Number multiplication

A matrix can be multiplied by a number and by another matrix. In the first case, each element from m rows and n columns is multiplied by a number in turn. If we denote the number by the letter λ, and the matrix by the letter A, we get the expression:

  • A × λ = λ × aₘₙ.

The following properties of matrices are taken into account during multiplication:

  • Associativity - λ × β × A = λ × (β × A).
  • Numeric distributivity - (λ + β) × A = λ × A + β × A.
  • Matrix distributivity - λ × (A + B) = λ × A + λ × B.

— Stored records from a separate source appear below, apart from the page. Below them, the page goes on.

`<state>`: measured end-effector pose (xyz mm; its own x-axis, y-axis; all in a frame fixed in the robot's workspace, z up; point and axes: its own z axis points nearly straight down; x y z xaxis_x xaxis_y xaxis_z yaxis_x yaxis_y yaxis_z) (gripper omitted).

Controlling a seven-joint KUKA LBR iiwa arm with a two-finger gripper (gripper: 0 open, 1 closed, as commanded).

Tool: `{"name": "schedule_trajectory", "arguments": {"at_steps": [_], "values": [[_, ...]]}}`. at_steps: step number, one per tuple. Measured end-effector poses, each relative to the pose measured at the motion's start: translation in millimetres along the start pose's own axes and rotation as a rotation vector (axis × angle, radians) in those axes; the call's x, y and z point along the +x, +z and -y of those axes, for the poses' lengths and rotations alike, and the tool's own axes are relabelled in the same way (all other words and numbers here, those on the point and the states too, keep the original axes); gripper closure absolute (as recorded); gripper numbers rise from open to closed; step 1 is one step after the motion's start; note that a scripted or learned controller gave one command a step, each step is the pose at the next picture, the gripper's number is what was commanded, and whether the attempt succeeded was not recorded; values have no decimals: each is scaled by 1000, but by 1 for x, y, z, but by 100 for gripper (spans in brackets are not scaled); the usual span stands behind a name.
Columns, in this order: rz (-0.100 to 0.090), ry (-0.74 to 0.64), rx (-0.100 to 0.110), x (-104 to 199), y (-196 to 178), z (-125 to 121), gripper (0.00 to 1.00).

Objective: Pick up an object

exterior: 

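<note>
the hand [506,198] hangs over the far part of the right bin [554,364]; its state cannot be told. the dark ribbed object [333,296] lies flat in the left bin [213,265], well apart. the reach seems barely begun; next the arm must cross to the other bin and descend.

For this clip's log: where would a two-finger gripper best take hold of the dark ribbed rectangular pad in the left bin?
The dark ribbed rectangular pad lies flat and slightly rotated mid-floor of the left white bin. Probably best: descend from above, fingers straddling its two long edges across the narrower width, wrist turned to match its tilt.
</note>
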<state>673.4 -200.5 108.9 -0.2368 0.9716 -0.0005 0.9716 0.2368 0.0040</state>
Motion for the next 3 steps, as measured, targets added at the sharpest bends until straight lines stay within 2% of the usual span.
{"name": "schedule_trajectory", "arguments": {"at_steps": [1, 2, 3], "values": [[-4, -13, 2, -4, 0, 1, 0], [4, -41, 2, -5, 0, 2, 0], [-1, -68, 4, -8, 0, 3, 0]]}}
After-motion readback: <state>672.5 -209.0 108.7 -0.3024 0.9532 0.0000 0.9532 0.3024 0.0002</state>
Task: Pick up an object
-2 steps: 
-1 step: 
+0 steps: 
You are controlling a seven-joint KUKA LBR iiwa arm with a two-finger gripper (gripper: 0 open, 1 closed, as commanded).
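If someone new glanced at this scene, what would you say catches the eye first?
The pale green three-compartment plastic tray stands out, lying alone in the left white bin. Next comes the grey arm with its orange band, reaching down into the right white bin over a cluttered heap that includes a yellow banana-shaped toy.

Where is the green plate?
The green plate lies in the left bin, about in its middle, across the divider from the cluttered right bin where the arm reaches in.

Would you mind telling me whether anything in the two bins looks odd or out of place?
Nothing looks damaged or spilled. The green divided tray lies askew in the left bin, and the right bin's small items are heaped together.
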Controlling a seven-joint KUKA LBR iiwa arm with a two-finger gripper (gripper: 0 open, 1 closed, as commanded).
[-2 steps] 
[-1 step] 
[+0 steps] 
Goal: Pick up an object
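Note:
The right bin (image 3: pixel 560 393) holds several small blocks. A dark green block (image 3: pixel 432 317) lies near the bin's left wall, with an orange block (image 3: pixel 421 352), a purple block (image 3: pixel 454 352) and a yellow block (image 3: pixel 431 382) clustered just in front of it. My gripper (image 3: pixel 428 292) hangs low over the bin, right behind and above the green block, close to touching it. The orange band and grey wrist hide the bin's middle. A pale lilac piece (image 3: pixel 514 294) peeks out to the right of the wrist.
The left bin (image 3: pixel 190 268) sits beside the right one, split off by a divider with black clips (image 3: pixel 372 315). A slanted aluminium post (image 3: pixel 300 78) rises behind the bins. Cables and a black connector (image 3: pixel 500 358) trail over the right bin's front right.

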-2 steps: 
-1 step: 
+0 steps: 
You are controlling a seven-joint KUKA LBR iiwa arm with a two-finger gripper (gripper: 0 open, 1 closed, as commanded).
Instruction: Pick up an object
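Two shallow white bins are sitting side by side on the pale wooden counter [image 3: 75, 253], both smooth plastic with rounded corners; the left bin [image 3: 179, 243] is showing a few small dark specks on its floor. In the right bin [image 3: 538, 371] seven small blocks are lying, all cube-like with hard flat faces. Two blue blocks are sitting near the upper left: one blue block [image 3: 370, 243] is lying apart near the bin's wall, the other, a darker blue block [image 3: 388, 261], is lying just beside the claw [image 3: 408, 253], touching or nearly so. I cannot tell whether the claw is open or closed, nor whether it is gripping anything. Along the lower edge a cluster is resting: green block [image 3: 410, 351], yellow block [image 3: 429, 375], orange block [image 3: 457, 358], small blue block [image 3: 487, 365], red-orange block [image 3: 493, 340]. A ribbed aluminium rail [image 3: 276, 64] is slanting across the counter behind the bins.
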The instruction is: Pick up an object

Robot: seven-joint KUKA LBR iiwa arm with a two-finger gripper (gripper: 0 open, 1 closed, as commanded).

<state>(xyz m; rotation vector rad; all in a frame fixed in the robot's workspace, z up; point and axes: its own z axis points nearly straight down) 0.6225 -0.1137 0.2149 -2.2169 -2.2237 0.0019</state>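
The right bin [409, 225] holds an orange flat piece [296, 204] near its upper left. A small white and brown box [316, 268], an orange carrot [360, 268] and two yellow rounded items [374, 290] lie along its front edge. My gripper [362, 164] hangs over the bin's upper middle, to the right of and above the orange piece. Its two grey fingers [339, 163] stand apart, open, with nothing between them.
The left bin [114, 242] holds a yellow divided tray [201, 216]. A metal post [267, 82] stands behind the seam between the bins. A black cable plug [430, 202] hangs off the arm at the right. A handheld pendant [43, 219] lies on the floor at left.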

When multiplied by one, all elements of the table remain unchanged, and when multiplied by zero, they turn into zeros.

Matrix multiplication

The second variant of multiplication - one matrix by another, for example - A × B. In the matrix C obtained after their multiplication, each element will be equal to the sum of the products of the elements in the corresponding row of the first factor and the column of the second. This rule is valid only if A and B are proportionate, that is, they have the same number of m rows and n columns. If m × n and n × k matrices are multiplied, the dimension of the final matrix C will be m × k. As in the case of numbers, when multiplying, you need to take into account the properties of matrices:

  • Associativity - (A × B) × C = A × (B × C).
  • Noncommutativity - A × B ≠ B × A;
  • Distributive - (A + B) × C = A × C + B × C.

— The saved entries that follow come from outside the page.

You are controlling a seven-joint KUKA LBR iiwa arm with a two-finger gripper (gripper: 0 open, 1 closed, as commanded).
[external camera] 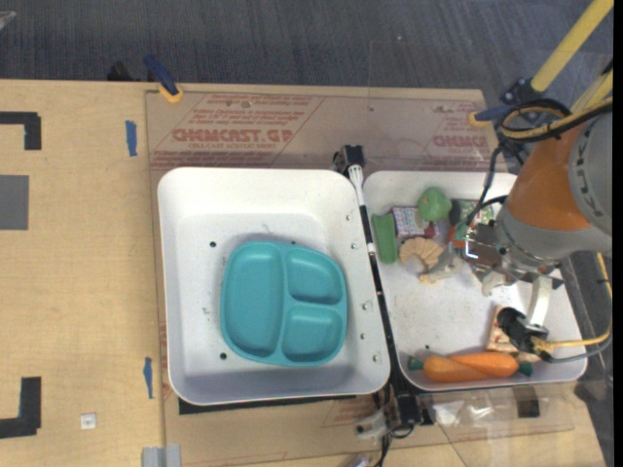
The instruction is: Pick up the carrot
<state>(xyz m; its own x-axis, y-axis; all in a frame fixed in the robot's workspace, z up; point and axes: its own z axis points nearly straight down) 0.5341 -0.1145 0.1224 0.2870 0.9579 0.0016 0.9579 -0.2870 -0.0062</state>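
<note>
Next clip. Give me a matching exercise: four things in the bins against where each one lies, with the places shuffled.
Things:
1 carrot
2 plate
3 round green toy
4 flat green block

Places:
A far end of the right bin
B middle of the left bin
C right bin, against the wall next to the left bin
D right bin, along its near edge

Pairs: 1-D, 2-B, 3-A, 4-C
</note>
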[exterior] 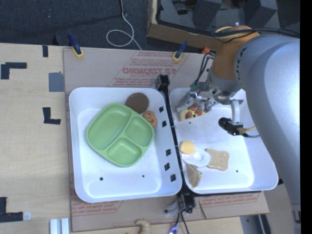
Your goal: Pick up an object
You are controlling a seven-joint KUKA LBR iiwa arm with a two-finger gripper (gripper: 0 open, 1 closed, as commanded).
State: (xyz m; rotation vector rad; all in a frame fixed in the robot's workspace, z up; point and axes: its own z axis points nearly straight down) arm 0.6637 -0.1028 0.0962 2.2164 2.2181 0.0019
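Right bin (253,177), near edge: toast slice (218,159), fried egg (195,156). Far corner: gripper (191,106) over small multicoloured item (191,113); grip state indiscernible. Left bin (83,179): green divided plate (120,134), brown disc (137,102), pretzel (149,117). Cardboard (141,69) lettering illegible.

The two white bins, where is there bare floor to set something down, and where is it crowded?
Left bin: bare along the near edge, below the green divided plate; the far right corner is crowded by the brown disc and pretzel. Right bin: bare on the right, beyond the toast. Crowded around the gripper and the fried egg.
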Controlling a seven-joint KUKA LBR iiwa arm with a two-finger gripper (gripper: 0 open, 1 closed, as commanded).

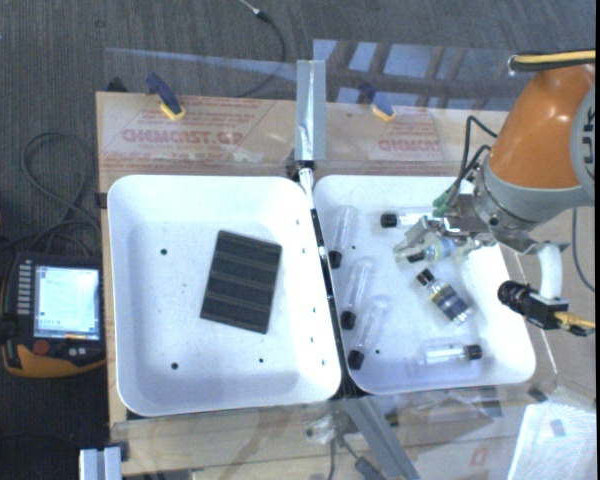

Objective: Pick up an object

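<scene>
The arm (540,138) enters from the right side of the view, its orange band above the wrist, and holds the tool (427,240) low over the upper middle of the right bin (515,363). Whether the tool is spread or pressed together cannot be determined at this resolution, and no object is visibly held by it.

All positions below are given relative to the right bin.

- A dark-labelled vial (445,296) lies on the bin floor right of centre, tilted diagonally, just below the tool and apart from it.
- A clear tube with a black cap (450,352) lies near the lower right corner, roughly horizontal.
- Three clear tubes lie toward the left wall: one (338,236) near the upper left, one (358,286) at mid-left, one (370,330) at lower left (each shows a black cap at its lower end).
- A small black-capped piece (389,220) lies near the upper edge, left of the tool.

The left bin (130,368) adjoins the right bin along its left wall and contains a dark ribbed rectangular block (241,281), lying flat near its centre, slightly rotated.

Both bins rest on the table (210,138). A handheld pendant with a lit screen (55,313) lies on the floor well to the left of the bins.
</scene>
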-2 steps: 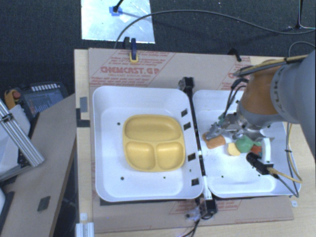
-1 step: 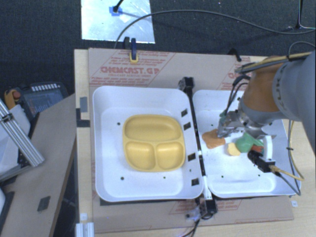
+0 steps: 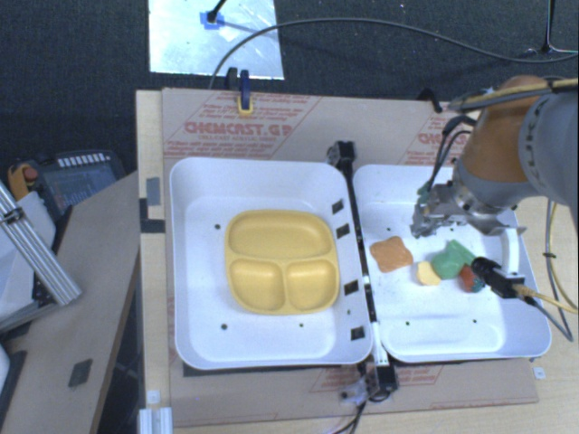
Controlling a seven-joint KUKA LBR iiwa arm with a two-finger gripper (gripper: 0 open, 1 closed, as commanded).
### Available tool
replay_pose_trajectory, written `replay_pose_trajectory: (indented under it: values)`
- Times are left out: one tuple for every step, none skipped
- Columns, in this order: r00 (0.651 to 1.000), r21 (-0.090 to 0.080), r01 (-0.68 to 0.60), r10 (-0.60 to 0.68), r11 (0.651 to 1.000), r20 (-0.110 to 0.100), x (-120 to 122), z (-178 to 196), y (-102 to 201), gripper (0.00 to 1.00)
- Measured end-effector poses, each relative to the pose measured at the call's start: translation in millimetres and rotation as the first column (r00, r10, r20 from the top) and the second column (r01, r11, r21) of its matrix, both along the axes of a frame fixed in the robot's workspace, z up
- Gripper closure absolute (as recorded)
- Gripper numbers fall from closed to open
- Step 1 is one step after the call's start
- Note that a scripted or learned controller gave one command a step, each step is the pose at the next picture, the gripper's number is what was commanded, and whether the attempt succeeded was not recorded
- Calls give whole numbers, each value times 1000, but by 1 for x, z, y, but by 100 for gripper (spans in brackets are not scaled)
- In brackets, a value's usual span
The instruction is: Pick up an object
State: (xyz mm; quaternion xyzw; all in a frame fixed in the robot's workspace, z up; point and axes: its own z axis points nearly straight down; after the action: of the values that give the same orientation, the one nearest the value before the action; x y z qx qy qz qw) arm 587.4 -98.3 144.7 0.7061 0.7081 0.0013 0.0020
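Direction is what the coming move turns on, so we start there. We see the hand low over the right bin, near its upper middle, and the loose objects lie just below it and to its lower right as the camera view shows them. Nearest is the orange flat piece, down and slightly left of the hand, lying flat on the bin floor with its longer side running roughly left to right, a little tilted. We judge it the likeliest target, since a short drop toward the bottom of the view would bring the hand over it.

Beyond it, further right, sit the small yellow piece, the green piece touching or nearly touching it, and the red piece tight against the green one, partly covered by a black fitting. These 3 crowd together, so a grasp there could catch more than 1.

We cannot tell how the hand's fingers stand; they are too small and dark against the wrist, and we see nothing between them.

Counting: 2 white bins side by side on the worktop, 1 arm, 4 loose objects in the right bin, and 1 yellow divided tray with 3 compartments lying alone in the left bin, well apart from the hand.
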Motion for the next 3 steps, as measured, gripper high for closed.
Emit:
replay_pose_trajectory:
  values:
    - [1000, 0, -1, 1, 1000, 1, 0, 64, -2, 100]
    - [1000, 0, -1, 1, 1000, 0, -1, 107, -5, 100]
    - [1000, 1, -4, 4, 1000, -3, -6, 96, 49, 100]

Commutativity is preserved only when multiplied by the identity matrix I: A × I = I × A = A. And when multiplied by the number λ, the identity is preserved: (λ × A) × B = A × (λ × B) = λ × (A×B). A rectangular/square matrix can also be multiplied by a row vector and a column vector. The first is written to the left of it, and the second is written to the right: with subsequent multiplication of elements.

Where matrices are used

The most obvious example of the use of matrices in mathematics (and in everyday life) is the multiplication table. It is nothing more than the product of vector matrices with elements from 1 to 9. This principle is inherent in the operation of all computing devices that work with flat and three-dimensional figures.

The matrix of a liquid crystal monitor is such in the literal sense, and each element in it is a pixel with a numerical value, on which its hue and brightness depend. Matrices are also widely used:

  • In physics, as a means of recording data and their transformations.
  • In programming, to describe and organize data arrays.
  • In psychology, for writing tests on the compatibility of psychological objects.

Today, matrix tables are used even in economics and marketing, as well as in chemistry and biology. To perform operations with high-order matrices, a lot of computing power is needed. In mind or on paper, it is too difficult and time-consuming to carry out such calculations, so convenient and easy-to-use online calculators have been developed.

They will allow you to carry out all the basic operations online: multiplication, finding determinants, transposing, raising to a power, finding ranks, finding inverse matrices, etc. Just enter the values in the empty fields of the table, press the desired button and the calculation will be carried out in fractions seconds.